EXERCISE DIRECTIONS — Omitting all images, set down every line below exactly as it appears.

Start of PROVIDED ENTRIES

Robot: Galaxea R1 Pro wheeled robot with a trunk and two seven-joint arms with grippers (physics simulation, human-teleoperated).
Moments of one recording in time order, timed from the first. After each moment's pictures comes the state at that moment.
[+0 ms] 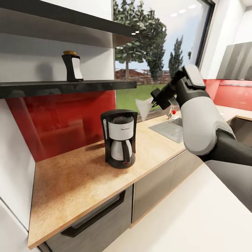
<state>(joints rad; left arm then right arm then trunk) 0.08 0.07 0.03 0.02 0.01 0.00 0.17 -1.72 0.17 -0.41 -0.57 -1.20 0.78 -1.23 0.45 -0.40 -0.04</state>
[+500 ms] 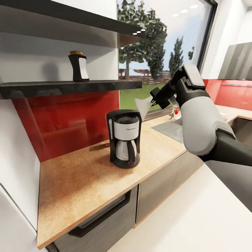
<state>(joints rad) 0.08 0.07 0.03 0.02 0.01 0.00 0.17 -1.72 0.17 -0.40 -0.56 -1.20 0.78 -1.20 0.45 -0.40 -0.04</state>
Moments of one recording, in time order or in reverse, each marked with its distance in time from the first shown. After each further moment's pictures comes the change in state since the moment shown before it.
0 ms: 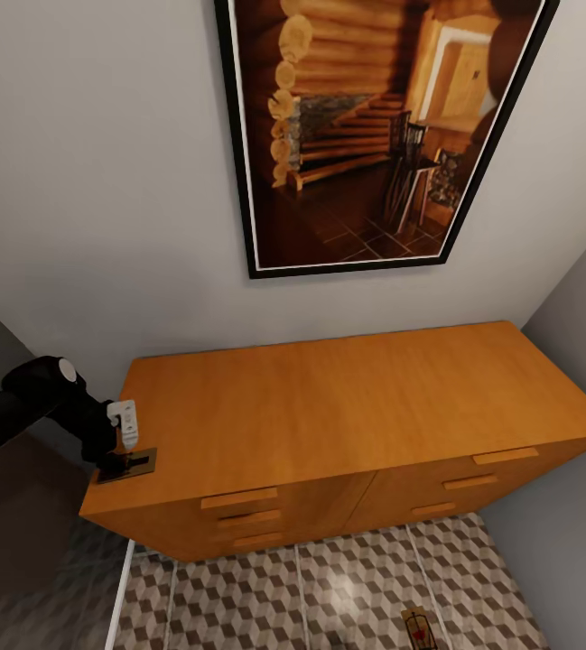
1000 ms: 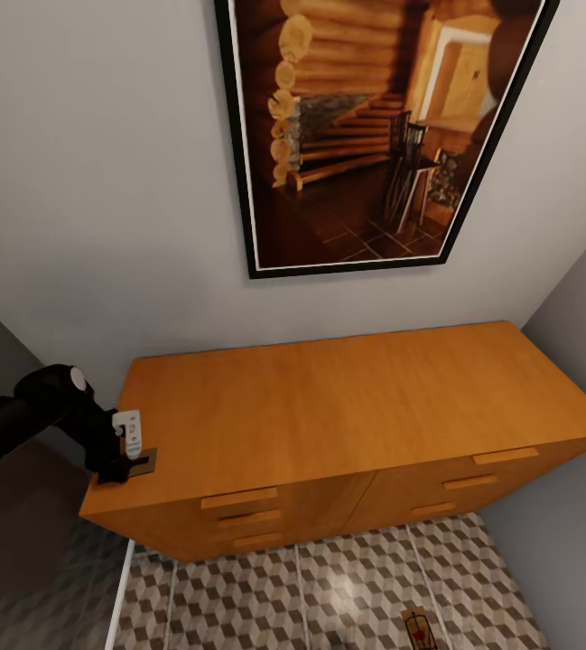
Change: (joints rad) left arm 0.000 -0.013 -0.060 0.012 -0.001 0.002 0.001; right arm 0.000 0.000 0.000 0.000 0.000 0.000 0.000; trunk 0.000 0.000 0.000
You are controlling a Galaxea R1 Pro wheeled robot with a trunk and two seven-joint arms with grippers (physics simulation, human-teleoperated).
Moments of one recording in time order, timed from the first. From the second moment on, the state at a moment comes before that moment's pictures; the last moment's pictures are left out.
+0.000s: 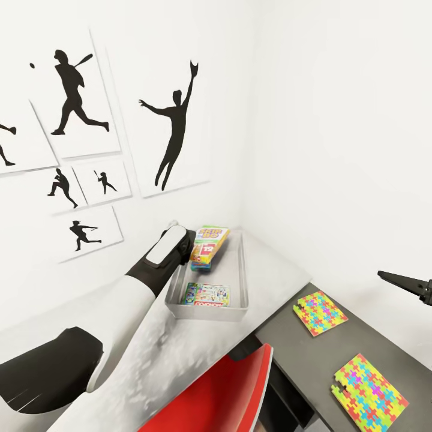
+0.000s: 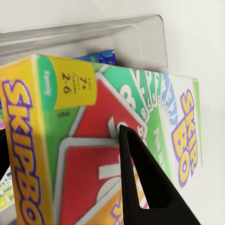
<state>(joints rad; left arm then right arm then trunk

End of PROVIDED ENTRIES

YOUR RESPONSE —
Robot: Galaxea R1 Pro wheeled robot with a trunk and two seven-joint arms with grippers (physics simulation, human-teleoperated).
Moments of one recording in time order, timed from the first. After each moment's pictures comes the state at that moment.
[+0 ms] 
<state>(joints rad; left arm then right arm then trunk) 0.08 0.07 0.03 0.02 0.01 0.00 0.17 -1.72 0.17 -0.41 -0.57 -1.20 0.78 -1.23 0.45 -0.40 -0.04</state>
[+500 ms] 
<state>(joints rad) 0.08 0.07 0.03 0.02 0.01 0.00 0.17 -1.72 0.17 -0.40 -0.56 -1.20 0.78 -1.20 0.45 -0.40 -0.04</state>
Moments of one recording, in time order or in reverse, each marked with its distance in time from the first shown. After each further moment's pictures comes the change in state since the moment shown before it.
0 ms: 
1000 ms: 
Change: (joints rad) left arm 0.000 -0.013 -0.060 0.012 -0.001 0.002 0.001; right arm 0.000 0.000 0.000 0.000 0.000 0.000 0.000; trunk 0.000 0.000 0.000
You are controlling a Galaxea R1 Pro wheeled robot with a trunk and two seven-joint arms with grippers (physics simulation, human-teleoperated).
Moments of one recording in time order, timed from the first. From the second moment on, the state at a moment comes before that moment's pictures; the last moment's pictures are left out.
+0.000s: 
+0.000s: 
<state>(joints rad; left arm then right arm then trunk

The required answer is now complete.